- _WHAT YOU HAVE TO DO_: Output, word for word, the lines of this listing that fall between the line with "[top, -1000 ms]" and the line with "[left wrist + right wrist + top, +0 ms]", counting both of those lines, and no others.

- _INFORMATION PROVIDED_:

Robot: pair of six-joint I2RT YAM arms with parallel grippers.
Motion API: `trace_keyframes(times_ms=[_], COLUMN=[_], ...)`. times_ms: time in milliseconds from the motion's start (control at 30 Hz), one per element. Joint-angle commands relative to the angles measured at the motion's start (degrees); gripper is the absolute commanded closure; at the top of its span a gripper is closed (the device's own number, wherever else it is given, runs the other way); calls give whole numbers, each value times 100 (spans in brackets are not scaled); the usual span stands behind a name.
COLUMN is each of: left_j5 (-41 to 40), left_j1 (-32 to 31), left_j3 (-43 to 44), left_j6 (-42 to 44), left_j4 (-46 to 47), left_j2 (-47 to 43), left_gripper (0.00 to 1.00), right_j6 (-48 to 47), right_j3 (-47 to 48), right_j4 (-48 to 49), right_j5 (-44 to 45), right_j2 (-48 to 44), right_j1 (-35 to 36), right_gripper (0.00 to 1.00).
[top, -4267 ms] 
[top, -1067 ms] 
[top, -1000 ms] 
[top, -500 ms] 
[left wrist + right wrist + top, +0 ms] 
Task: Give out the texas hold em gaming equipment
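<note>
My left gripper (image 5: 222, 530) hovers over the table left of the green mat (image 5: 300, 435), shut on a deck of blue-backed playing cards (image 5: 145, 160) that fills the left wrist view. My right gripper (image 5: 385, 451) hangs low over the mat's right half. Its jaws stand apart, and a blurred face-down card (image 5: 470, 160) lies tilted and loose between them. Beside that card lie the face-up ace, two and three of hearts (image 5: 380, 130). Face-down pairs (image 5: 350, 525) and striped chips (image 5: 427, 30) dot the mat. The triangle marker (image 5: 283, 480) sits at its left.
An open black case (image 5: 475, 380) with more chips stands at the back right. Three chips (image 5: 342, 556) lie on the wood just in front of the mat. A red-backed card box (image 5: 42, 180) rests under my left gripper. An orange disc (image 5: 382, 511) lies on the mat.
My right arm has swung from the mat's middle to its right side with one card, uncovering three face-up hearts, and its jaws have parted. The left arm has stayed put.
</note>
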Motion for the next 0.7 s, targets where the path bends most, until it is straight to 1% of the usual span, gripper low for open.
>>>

- _YOUR SOLUTION_:
[top, -1000 ms] 
[top, -500 ms] 
[left wrist + right wrist + top, +0 ms] 

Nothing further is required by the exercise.